= John Dudgeon =

Scottish physician

John Dudgeon (1837–1901) was a Scottish physician who spent nearly 40 years in China as a doctor, surgeon, translator, and medical missionary.

Dudgeon attended the University of Edinburgh and the University of Glasgow, in the latter of which he graduated M.D. and Master of Surgery in 1862. In 1863, he was appointed to the Medical Mission of the London Missionary Society to serve at the hospital in Peking established by William Lockhart, arriving in China in December 1863. He was also Medical Attendant to the British Legation in Peking (modern-day Beijing) from 1864 to 1868. Dudgeon was appointed Professor of Anatomy and Physiology at the Imperial College (Tongwen guan) during the 1870s and 1880s. In Wanderings in China, Constance Frederica Gordon Cumming wrote:

Even when the health of the city is at its normal condition the cares of such a hospital as this are serious, and to me it is a source of amazement how Dr. Dudgeon gets through his daily work. To begin with he must personally prescribe for, on an average, 120 hospital patients every morning, besides an extensive outside practice, which includes several of the foreign Legations, and involves driving long distances in the blazing heat and in the horrible springless carts. Two hours a day are devoted to translating useful books into Chinese with his students, besides the labour of preparing and delivering his lectures at the Government College.

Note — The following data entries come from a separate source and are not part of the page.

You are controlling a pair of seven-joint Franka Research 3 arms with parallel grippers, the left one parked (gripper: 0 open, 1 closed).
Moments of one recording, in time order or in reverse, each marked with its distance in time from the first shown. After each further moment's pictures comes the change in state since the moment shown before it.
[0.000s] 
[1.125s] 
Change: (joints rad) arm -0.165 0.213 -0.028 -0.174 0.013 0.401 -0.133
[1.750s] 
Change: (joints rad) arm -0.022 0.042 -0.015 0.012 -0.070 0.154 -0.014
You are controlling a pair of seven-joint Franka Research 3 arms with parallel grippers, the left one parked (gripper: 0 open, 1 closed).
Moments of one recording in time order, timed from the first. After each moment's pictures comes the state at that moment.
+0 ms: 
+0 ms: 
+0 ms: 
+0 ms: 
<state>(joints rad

He was an accomplished Chinese scholar, and during his long residence at Pekin he studied the manners and customs of the inhabitants, and the semi-annual reports that he forwarded to the Chinese Maritime Customs Service contain a large amount of valuable information regarding the climatic condition, physical features and drainage, and general habits of the people bearing upon health. He was the author of an Historical Sketch of the Ecclesiastical, Political, and Commercial Relation of Russia with China, of a Chinese work 脱影奇观 On the Principles and Practice of Photography, the first of its kind, and of an article in the Pekin Magazine (in Chinese) on the virtues of quinine, in which he pointed out the dangers of the imported spurious article. To the Chinese Medical Journal he contributed papers on A Modern Chinese Anatomist, and A Chapter on Chinese Surgery. He also made several contributions to other medical journals, especially on subjects connected with the medical practice and materia medica of China. Various editions of his Kung Fu books are still available to purchase : "Kung Fu or Taoist Medical Gymnastics: The Art of Shaolin Kung Fu, Traditional Chinese Medicine and Qigong Beginning Practice" and "Chinese healing arts: Internal Kung-Fu" co authored with William Berk. Over a period of 10 years he translated both Gray's Anatomy and Holden's Osteology into an 18 volume Chinese edition.

Dudgeon said that in China, "Infanticide does not prevail to the extent so generally believed among us, and in the north it does not exist at all."

Dudgeon resigned from the London Mission Society in 1884 after conflicts over the prioritisation of evangelical and medical work. Thereafter he continued in private practice in Peking until his death in February 1901.